- What you need to do -
Look through the lines below and extract any with the word "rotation".

───── Input records

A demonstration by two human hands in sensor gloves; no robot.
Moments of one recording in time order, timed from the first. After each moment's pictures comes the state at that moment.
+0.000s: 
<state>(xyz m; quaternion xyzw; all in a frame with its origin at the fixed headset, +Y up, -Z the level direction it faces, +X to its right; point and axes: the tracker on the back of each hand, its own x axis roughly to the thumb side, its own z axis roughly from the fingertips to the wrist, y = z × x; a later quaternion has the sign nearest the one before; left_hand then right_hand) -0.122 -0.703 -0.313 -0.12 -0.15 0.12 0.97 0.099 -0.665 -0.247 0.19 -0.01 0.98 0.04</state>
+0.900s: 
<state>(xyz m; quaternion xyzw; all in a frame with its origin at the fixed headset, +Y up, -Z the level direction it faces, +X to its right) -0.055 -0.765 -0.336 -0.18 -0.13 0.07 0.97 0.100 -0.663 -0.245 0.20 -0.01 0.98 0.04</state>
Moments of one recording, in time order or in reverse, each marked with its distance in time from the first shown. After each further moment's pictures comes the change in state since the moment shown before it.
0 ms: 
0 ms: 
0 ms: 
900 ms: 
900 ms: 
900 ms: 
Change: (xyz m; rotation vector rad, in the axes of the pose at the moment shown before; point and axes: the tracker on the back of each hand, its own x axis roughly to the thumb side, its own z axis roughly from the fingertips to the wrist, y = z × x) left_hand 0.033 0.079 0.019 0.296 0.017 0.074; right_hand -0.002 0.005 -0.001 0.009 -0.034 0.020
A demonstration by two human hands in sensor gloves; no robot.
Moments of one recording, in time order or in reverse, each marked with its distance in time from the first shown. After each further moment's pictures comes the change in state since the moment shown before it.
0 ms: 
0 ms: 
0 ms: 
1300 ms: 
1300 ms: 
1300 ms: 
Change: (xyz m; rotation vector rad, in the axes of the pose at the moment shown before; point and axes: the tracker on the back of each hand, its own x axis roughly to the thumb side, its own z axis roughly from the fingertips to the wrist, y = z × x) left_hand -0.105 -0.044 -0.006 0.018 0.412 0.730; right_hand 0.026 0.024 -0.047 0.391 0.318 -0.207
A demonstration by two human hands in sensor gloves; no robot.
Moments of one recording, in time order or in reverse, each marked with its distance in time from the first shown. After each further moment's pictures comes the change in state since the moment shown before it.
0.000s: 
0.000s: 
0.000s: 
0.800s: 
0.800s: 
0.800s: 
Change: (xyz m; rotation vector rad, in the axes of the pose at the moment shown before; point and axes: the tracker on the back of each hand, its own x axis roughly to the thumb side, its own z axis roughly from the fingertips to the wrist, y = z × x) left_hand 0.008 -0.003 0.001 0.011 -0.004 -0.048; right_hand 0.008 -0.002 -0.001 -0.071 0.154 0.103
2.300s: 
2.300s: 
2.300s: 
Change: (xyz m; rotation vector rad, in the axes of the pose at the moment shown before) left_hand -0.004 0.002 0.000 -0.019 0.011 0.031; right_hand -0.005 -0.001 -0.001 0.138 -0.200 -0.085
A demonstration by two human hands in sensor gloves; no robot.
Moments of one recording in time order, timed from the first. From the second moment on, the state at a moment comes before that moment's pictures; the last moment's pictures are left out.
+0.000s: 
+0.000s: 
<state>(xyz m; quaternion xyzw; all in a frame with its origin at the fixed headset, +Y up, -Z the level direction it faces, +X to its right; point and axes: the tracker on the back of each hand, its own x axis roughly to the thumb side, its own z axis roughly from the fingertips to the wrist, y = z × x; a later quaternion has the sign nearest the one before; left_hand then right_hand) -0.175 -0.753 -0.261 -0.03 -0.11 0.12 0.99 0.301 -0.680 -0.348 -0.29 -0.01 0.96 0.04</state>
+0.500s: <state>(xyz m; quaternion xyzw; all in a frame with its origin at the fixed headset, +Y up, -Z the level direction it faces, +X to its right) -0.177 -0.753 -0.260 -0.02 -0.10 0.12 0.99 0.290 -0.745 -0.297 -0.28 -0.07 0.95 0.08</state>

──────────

- Result for this exercise -
Change: (xyz m; rotation vector rad, in the axes of the pose at the moment shown before; point and axes: the tracker on the back of each hand, its own x axis roughly to the thumb side, its own z axis roughly from the fingertips to the wrist, y = z × x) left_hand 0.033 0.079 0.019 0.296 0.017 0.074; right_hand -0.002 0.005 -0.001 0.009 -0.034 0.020
Change: (xyz m; rotation vector rad, in the axes of the pose at the moment shown before; point and axes: the tracker on the back of each hand, its own x axis roughly to the thumb side, its own z axis roughly from the fingertips to the wrist, y = z × x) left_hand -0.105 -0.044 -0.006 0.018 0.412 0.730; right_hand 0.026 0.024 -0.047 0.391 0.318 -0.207
Change: (xyz m; rotation vector rad, in the axes of the pose at the moment shown before; point and axes: the tracker on the back of each hand, its own x axis roughly to the thumb side, its own z axis roughly from the fingertips to the wrist, y = z × x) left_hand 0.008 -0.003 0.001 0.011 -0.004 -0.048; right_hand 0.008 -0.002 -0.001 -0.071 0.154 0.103
Change: (xyz m; rotation vector rad, in the axes of the pose at the moment shown before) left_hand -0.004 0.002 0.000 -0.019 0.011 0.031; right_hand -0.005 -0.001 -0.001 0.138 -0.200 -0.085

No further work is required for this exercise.